Cenovus announces 15% cut in capital spending for 2015, cites low oil prices

Canada’s second largest independent oil producer, Cenovus Energy Inc., announced on Thursday that its capital expenditure for 2015 will be cut by 15% due to low oil prices.

Capital spending for 2015 will be reduced to between C$2.5 billion and C$2.7 billion, compared to 2014’s estimated total of C$3.0 billion to C$3.1 billion.

The company said its 2015 capital budget concentrates on continued profitable investments in oil sands projects.

Cenovus President and CEO, Brian Ferguson, said:

“Cenovus has strong producing assets, an integrated portfolio, rich development opportunities and a solid balance sheet. We’re well positioned to face the challenges ahead in 2015 should the current oil price environment persist.”

“We expect to be able to live within our means while continuing to invest in future production growth. We also anticipate maintaining our dividend at current levels through these difficult times.”

Cenovus guidance 2015

Source: Cenovus Energy.

Cenovus expects total cash flow for the year to be between C$2.6 billion and C$2.9 billion, based on an oil price of between US$74 and US$81 per barrel (West Texas Intermediate, WTI).

On Thursday, WTI hit a five-year-low price of US$61.

The company forecasts production in 2015 will grow by about 9% for oil sands and approximately 4% for total oil production.

Since peaking in June 2014, oil prices have plummeted by over 40%, due to the slowing economies of China and the European Union and spectacular growth in shale oil production in North America.

Nearly all oil companies globally are tightening their belts and warning of expenditure cuts and restructuring for 2015. BP said it would be spending about $1 billion on restructuring, which includes reducing its workforce.

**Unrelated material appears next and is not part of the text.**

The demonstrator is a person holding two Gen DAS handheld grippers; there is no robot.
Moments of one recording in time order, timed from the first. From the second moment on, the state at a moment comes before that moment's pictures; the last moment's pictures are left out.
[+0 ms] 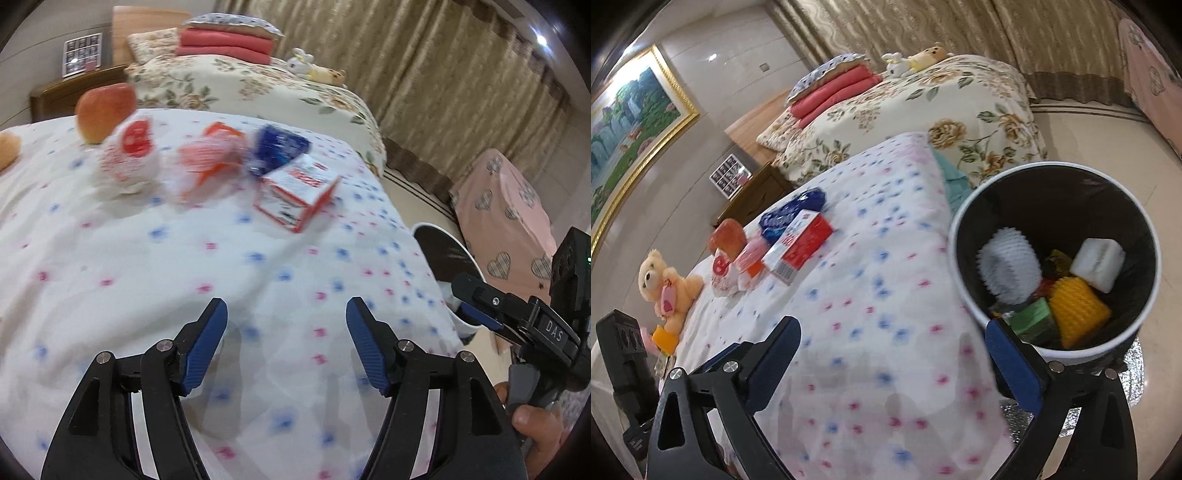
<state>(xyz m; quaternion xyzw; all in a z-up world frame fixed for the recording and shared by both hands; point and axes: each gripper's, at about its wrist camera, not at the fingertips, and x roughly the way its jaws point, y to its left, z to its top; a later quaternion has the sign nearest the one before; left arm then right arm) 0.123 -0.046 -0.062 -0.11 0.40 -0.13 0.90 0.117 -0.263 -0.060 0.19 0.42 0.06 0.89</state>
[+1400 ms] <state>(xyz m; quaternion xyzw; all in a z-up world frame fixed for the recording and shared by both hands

Most of Cenovus’ budget will be spent on the Christina Lake and Foster Creek oil sands projects in northern Alberta. ConocoPhillips has invested in both projects, which Cenovus operates.

Cenovus said it will be spending much less on Alberta’s Narrows Lake oil sands project, which it operates jointly with ConocoPhillips.

The company predicts total oil production in 2015 will be between 197,000 and 214,000 barrels per day. The average this year is estimated to be 198,000 barrels per day.

While making no mention of job cuts, the company announced that it does not expect to expand its workforce next year.